About this exercise: The records that appear below are to be restated word for word.

Data shown:

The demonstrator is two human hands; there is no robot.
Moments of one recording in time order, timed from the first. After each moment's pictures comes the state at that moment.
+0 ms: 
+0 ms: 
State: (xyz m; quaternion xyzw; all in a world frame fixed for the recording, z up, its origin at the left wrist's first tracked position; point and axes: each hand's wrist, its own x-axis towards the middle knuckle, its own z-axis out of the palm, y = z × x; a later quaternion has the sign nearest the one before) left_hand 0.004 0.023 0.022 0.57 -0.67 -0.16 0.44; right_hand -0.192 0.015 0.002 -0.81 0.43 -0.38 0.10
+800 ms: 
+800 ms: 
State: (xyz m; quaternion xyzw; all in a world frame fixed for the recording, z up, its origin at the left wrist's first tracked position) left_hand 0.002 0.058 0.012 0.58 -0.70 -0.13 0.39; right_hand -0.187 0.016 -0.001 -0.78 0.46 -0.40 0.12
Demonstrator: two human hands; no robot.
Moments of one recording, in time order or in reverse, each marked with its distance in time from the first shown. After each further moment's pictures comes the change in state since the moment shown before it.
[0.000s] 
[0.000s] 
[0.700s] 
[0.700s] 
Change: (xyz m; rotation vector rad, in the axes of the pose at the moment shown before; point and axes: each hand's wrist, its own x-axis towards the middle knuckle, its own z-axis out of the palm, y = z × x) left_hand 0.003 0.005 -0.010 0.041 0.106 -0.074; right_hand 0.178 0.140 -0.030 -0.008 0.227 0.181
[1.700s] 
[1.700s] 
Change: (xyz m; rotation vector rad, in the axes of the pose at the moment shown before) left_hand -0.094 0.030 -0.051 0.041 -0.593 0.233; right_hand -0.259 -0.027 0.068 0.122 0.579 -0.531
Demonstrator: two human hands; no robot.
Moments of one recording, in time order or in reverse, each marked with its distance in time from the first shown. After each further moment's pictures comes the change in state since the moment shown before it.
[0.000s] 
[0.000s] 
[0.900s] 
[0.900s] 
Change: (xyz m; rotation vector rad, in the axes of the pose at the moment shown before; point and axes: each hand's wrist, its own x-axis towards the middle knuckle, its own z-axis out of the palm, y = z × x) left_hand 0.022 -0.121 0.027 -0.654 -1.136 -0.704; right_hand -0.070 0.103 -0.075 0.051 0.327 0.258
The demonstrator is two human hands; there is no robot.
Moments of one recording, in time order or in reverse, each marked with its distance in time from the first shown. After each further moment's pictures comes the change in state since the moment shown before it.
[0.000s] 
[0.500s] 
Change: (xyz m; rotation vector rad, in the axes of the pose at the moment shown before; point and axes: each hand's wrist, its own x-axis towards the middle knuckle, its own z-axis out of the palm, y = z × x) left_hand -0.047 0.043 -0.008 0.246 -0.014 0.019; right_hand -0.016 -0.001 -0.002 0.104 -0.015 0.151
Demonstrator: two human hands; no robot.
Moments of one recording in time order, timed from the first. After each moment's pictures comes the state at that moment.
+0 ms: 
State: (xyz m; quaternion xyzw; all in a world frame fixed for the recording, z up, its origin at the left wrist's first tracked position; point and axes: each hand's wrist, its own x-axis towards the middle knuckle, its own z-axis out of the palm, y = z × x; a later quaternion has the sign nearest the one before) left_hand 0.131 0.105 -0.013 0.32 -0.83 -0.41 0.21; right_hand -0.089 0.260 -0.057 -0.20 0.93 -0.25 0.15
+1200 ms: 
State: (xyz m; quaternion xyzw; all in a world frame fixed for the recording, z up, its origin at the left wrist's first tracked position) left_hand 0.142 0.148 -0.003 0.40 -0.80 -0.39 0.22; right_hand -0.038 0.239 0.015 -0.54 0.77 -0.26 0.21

Answer space:
The demonstrator is two human hands; there is no robot.
Moments of one recording in time order, timed from the first. After each moment's pictures comes the state at that moment.
+0 ms: 
+0 ms: 
State: (xyz m; quaternion xyzw; all in a world frame fixed for the recording, z up, its origin at the left wrist's first tracked position; point and axes: each hand's wrist, its own x-axis towards the middle knuckle, its own z-axis out of the palm, y = z × x; a later quaternion has the sign nearest the one before) left_hand 0.004 0.023 0.022 0.57 -0.67 -0.16 0.44; right_hand -0.192 0.015 0.002 -0.81 0.43 -0.38 0.10
+800 ms: 
+800 ms: 
State: (xyz m; quaternion xyzw; all in a world frame fixed for the recording, z up, its origin at the left wrist's first tracked position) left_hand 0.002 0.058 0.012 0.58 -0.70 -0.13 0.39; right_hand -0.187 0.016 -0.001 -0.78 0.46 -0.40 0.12
Demonstrator: two human hands; no robot.
Moments of one recording, in time order or in reverse, each marked with its distance in time from the first shown. After each further moment's pictures comes the change in state since the moment shown before it.
[0.000s] 
[0.000s] 
[0.700s] 
[0.700s] 
Change: (xyz m; rotation vector rad, in the axes of the pose at the moment shown before; point and axes: each hand's wrist, its own x-axis towards the middle knuckle, its own z-axis out of the palm, y = z × x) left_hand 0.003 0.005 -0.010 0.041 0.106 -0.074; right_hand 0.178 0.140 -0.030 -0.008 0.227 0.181
[1.700s] 
[1.700s] 
Change: (xyz m; rotation vector rad, in the axes of the pose at the moment shown before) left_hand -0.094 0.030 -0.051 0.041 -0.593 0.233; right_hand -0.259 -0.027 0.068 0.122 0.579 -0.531
Demonstrator: two human hands; no robot.
Moments of one recording, in time order or in reverse, each marked with its distance in time from the first shown. After each further moment's pictures comes the change in state since the moment shown before it.
[0.000s] 
[0.000s] 
[0.900s] 
[0.900s] 
Change: (xyz m; rotation vector rad, in the axes of the pose at the moment shown before; point and axes: each hand's wrist, its own x-axis towards the middle knuckle, its own z-axis out of the palm, y = z × x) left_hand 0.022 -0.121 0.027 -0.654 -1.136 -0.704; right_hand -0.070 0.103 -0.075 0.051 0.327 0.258
The demonstrator is two human hands; there is no robot.
Moments of one recording, in time order or in reverse, each marked with its distance in time from the first shown. After each further moment's pictures comes the change in state since the moment shown before it.
[0.000s] 
[0.500s] 
Change: (xyz m; rotation vector rad, in the axes of the pose at the moment shown before; point and axes: each hand's wrist, its own x-axis towards the middle knuckle, its own z-axis out of the palm, y = z × x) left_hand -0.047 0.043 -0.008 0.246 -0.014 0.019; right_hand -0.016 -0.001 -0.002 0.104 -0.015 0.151
Demonstrator: two human hands; no robot.
Moments of one recording in time order, timed from the first. After each moment's pictures comes the state at that moment.
+0 ms: 
State: (xyz m; quaternion xyzw; all in a world frame fixed for the recording, z up, its origin at the left wrist's first tracked position; point and axes: each hand's wrist, its own x-axis towards the middle knuckle, its own z-axis out of the palm, y = z × x; a later quaternion has the sign nearest the one before) left_hand 0.131 0.105 -0.013 0.32 -0.83 -0.41 0.21; right_hand -0.089 0.260 -0.057 -0.20 0.93 -0.25 0.15
+1200 ms: 
State: (xyz m; quaternion xyzw; all in a world frame fixed for the recording, z up, its origin at the left wrist's first tracked position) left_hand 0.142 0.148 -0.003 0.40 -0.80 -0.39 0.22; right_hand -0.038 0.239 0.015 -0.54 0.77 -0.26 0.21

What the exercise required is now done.